Jeremy M. Lazarus | 3/25/2021, 6 p.m.
Lela Saberna Morris spent more than 40 years as a teacher and personnel specialist with Richmond Public Schools, but her ...
Mrs. Morris

Lela Saberna Morris spent more than 40 years as a teacher and personnel specialist with Richmond Public Schools, but her road to a career in education was harder than most.

As a teenager before World War II, Mrs. Morris commuted 20 miles daily on a bus to get her high school education when Fauquier County refused to offer a secondary program to African-Americans, said her son, Alvin S. Morris.

Mrs. Morris embraced the challenge after her mother, Jannie Strother Stuart, organized a community bus service to carry her daughter and other Black teenagers to the only available high school located in Manassas in Prince William County, Mr. Morris said.

Mrs. Morris would go on to earn her undergraduate degree in 1946 from Virginia State College, now university. And after marrying in 1947, Mrs. Morris began her career with RPS teaching business and English classes.

“She was a strong-willed woman who served as a beacon of strength,” her son said. As the result of her own experience, “she encouraged me and my sister to carry on despite life’s adversities.”
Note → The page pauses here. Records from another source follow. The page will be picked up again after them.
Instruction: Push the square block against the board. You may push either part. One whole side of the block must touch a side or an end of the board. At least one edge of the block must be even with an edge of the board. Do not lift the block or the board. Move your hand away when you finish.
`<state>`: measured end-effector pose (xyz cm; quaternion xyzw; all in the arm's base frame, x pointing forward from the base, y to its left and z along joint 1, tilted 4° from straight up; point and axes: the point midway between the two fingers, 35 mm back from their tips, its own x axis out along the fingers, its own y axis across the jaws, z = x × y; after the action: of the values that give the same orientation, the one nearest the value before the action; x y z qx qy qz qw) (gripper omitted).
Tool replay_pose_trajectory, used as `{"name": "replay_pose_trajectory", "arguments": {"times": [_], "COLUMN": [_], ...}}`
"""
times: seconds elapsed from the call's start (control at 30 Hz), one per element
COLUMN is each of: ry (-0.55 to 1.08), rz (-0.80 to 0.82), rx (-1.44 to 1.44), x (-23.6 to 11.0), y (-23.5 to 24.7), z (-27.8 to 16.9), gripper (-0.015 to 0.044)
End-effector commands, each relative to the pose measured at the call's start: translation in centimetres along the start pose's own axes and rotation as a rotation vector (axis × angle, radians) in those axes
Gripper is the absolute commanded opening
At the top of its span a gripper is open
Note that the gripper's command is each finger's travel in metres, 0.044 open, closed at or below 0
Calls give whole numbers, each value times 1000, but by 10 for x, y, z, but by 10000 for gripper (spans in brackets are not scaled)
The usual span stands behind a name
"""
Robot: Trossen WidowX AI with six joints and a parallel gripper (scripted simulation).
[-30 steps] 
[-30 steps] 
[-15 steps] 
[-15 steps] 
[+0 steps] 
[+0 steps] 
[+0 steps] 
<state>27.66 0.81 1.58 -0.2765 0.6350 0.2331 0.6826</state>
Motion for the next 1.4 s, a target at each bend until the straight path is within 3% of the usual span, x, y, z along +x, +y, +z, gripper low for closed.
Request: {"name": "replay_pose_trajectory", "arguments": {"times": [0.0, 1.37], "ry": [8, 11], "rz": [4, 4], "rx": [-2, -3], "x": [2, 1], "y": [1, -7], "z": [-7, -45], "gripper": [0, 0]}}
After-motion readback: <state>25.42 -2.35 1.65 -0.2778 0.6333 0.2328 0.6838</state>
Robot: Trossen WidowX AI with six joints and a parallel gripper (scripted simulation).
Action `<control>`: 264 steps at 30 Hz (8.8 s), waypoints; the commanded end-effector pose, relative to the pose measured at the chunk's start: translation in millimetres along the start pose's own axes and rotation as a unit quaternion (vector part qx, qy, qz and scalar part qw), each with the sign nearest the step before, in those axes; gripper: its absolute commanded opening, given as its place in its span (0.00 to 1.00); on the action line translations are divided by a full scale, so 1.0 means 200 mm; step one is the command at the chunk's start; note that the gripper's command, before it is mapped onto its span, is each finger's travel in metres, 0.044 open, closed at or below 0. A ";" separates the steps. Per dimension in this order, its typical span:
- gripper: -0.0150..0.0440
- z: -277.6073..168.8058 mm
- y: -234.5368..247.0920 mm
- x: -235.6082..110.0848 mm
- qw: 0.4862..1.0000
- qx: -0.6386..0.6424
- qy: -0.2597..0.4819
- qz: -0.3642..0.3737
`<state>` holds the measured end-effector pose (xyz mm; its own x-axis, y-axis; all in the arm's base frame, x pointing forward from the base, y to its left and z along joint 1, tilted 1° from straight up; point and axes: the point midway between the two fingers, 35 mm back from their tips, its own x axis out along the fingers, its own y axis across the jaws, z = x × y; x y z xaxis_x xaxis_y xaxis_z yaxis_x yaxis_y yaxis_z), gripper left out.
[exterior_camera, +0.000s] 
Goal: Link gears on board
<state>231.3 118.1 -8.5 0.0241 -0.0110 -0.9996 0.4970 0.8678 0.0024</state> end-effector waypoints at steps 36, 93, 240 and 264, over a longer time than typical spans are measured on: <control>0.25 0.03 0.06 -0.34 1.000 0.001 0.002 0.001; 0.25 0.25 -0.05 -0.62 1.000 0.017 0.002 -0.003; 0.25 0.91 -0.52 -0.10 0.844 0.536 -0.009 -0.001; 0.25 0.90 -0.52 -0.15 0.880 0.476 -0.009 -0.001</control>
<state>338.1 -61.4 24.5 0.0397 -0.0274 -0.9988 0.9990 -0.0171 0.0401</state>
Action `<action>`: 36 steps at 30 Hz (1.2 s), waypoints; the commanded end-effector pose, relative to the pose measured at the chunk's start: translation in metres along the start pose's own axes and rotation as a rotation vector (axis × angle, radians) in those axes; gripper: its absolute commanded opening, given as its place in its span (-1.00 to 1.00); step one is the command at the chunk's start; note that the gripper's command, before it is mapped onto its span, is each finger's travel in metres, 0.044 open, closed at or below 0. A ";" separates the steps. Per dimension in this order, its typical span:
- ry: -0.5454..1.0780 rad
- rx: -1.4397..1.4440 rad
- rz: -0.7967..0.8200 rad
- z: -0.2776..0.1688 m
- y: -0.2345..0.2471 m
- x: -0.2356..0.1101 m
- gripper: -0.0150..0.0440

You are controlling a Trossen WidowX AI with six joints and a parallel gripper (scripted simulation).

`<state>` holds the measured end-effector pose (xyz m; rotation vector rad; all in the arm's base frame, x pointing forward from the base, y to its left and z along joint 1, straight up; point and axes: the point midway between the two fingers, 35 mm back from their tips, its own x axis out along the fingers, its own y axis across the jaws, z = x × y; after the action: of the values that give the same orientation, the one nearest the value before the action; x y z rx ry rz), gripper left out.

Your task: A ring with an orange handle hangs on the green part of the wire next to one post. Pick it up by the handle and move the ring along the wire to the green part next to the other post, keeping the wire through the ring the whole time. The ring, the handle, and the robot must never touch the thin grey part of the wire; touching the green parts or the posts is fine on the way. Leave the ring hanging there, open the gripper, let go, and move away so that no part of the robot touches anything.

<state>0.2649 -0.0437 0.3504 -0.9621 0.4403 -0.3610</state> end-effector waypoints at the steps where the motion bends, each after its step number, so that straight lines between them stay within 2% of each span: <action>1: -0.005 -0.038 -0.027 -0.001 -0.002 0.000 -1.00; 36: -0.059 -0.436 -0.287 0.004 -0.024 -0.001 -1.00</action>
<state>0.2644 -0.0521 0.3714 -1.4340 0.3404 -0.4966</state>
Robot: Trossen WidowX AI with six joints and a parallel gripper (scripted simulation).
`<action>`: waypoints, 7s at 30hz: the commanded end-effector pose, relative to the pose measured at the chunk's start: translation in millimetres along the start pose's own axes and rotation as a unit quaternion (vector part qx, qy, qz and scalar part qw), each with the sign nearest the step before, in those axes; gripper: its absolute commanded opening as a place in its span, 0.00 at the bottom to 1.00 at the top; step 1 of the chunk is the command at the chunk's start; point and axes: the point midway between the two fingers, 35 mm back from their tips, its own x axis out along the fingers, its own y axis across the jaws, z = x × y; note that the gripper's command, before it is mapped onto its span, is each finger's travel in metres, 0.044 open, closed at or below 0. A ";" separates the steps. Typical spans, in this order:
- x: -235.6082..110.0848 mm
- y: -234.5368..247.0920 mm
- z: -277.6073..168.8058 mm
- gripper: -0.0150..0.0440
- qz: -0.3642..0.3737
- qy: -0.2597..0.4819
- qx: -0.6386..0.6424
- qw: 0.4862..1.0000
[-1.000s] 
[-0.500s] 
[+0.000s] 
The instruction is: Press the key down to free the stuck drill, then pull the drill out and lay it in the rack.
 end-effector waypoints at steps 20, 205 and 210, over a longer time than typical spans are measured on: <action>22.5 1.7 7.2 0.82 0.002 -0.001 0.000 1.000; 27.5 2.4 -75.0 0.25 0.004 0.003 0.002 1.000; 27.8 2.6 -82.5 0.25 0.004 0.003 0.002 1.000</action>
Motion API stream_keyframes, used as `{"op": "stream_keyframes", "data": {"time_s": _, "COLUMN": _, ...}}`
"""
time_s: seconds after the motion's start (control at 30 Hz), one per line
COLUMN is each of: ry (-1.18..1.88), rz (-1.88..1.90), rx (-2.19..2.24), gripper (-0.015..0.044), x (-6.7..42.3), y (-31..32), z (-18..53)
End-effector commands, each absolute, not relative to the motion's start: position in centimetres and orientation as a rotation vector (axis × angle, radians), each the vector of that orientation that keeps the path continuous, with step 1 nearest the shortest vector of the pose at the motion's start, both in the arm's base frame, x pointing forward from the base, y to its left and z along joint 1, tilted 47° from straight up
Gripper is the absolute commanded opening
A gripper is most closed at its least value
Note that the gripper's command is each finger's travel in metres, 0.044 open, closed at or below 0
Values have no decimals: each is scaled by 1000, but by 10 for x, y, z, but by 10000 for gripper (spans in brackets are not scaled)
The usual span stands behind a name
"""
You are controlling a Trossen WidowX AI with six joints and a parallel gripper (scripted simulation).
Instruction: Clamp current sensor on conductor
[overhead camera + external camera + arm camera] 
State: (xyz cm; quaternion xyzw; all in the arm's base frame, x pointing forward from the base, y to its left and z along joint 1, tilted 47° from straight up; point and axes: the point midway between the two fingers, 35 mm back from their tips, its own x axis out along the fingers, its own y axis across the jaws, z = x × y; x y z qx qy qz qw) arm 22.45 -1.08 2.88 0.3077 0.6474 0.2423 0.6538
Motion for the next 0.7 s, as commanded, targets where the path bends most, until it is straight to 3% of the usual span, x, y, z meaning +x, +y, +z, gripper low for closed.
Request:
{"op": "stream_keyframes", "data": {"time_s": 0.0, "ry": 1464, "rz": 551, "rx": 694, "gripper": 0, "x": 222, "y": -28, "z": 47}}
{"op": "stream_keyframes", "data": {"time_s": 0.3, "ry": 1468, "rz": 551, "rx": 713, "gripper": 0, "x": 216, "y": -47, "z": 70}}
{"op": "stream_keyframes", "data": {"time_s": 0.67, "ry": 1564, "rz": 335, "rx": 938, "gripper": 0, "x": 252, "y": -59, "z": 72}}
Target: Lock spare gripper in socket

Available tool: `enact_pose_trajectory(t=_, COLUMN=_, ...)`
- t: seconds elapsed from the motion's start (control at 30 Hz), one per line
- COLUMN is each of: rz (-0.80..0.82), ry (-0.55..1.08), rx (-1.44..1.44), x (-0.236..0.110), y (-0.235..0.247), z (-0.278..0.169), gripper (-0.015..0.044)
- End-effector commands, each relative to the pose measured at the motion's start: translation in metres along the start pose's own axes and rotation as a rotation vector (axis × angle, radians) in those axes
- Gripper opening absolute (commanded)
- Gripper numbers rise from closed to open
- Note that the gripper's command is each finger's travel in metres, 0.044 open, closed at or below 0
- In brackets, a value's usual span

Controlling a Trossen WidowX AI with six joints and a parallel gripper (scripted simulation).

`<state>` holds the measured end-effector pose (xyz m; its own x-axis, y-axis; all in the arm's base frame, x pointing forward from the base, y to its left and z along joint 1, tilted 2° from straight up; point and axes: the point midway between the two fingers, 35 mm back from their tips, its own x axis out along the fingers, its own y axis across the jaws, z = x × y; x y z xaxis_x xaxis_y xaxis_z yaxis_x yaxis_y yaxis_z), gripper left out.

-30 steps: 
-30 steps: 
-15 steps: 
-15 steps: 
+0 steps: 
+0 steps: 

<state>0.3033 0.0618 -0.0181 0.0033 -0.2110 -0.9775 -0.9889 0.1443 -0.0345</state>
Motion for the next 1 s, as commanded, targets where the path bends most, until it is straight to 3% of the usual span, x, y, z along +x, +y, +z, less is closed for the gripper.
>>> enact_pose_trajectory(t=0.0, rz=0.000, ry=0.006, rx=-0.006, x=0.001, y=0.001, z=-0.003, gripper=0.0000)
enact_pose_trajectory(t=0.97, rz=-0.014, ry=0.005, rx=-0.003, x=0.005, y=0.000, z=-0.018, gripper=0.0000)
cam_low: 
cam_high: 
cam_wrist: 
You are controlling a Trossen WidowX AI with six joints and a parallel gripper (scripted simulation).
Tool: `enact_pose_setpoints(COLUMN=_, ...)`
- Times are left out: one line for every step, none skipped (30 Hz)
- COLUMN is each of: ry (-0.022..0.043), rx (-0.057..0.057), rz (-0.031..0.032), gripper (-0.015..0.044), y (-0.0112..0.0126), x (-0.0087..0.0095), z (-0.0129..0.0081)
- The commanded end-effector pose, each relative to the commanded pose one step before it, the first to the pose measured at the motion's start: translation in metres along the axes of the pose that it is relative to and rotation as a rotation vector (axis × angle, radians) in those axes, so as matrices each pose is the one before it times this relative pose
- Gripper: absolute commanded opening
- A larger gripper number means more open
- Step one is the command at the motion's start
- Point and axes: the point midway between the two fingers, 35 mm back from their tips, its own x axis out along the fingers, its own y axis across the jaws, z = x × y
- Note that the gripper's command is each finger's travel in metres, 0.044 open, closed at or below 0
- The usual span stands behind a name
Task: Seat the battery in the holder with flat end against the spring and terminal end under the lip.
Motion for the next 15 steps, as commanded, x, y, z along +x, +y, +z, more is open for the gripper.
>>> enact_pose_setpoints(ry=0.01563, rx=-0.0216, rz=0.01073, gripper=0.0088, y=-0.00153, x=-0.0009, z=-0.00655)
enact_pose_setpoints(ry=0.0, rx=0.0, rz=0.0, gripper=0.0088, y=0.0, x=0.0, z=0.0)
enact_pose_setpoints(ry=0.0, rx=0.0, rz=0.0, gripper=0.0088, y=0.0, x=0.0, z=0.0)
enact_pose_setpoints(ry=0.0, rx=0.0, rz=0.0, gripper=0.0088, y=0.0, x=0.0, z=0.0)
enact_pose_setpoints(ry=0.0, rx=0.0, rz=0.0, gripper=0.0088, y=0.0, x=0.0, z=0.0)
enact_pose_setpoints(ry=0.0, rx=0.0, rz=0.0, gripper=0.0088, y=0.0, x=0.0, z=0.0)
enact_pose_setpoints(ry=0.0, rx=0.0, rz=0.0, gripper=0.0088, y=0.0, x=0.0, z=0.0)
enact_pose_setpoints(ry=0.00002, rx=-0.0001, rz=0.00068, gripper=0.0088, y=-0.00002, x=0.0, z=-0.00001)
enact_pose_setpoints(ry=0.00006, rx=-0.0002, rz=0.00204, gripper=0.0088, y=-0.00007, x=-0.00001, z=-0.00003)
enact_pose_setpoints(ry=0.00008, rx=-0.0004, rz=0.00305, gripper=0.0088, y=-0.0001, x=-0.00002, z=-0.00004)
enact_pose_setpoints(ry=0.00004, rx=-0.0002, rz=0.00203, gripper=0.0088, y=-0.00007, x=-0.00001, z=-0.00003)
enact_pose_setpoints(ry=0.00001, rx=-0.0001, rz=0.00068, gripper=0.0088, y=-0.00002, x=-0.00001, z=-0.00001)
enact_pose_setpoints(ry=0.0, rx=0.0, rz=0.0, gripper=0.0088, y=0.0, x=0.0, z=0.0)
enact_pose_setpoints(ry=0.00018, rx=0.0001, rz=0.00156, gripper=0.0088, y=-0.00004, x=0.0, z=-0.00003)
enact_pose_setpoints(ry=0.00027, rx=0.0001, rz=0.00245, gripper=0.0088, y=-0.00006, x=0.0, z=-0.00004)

Mrs. Morris’ focus on overcoming barriers to achieve a goal and her service to RPS is being remembered following her death Tuesday, March 16, 2021. She was 97.

Family and friends celebrated her life Tuesday at Scott’s Funeral Home Chapel. She was buried in Forest Lawn Cemetery.

Mrs. Morris joined the RPS faculty around 1948 and initially taught at the former Randolph Junior High School. She was tapped to lead the business department at John F. Kennedy High School, which opened in 1968. The building has since been renamed Armstrong High School.

After earning her master’s degree from Montclair State University in New Jersey, she was promoted to assistant principal of Thompson Middle School and then to supervisor of RPS personnel.

Mrs. Morris retired in 1991 as assistant director of human resources.

“She hired more than 500 teachers for the school system,” her son said.

Mrs. Morris maintained a busy schedule outside of school. In the 1970s, she served two years as president of the National Epicureans and was active in the social group’s Richmond chapter. She also was active in a local pinochle club and the Kiwanis Club of Richmond and was a member of Delta Sigma Theta Sorority.

Mrs. Morris also was a member of Ebenezer Baptist Church in Jackson Ward. However, for a period, she switched her church membership to All Souls Presbyterian Church in North Side, where she served as an elder and taught Sunday School. She reunited with Ebenezer in 2009, her son said.

He also noted his mother loved cooking, baking, entertaining and traveling. During her life, he said, she visited more than 30 countries and went on numerous cruises.

Mrs. Morris was predeceased by her husband, Alvin W. Morris.

In addition to her son, Mrs. Morris is survived by her daughter, Lela A. Morris.